▸ EXERCISE DESCRIPTION:
Look through the listing and report every line that has "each" in it.

▸ COLLECTED MATERIAL:
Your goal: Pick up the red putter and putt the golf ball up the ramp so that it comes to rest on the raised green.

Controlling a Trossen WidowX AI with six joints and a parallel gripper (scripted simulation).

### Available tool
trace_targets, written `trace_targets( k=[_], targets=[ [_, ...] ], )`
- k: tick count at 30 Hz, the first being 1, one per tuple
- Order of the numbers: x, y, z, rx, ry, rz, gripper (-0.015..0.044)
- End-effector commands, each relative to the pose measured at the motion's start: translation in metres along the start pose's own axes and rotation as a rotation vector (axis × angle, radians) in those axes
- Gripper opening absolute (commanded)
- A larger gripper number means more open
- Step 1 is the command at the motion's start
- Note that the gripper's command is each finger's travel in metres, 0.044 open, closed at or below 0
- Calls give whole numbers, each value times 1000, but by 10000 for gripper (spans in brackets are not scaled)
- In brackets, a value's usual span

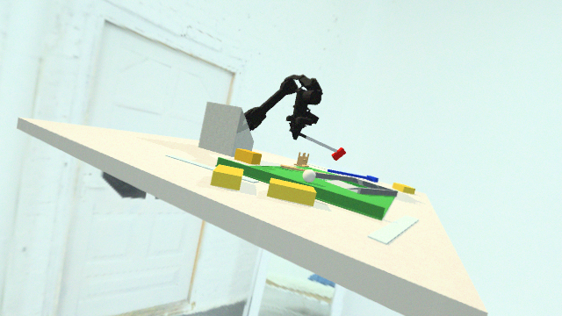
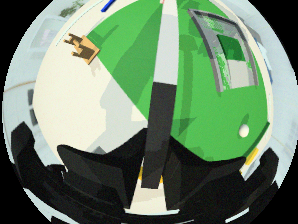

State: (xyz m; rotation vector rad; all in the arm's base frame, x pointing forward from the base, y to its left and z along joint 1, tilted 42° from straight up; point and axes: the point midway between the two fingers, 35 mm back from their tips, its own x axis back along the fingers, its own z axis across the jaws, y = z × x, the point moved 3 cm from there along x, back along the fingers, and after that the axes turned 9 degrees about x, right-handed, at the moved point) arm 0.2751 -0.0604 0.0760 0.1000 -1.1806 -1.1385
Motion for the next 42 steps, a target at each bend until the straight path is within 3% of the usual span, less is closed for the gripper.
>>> trace_targets(
  k=[1,24,31,42],
  targets=[
    [8,-15,-18,-153,-26,9,0],
    [33,-154,-92,-1172,-115,42,0],
    [31,-159,-93,-1201,-117,42,0],
    [-7,-162,-96,-1201,-116,41,0]
  ],
)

▸ EXERCISE SOLUTION:
- End-effector commands, each relative to the pose measured at the motion's start: translation in metres along the start pose's own axes and rotation as a rotation vector (axis × angle, radians) in those axes
- Note that the gripper's command is each finger's travel in metres, 0.044 open, closed at or below 0
- Calls give whole numbers, each value times 1000, but by 10000 for gripper (spans in brackets are not scaled)
Motion for the next 42 steps, a target at each bend until the straight path is within 3% of the usual span, less is closed for the gripper.

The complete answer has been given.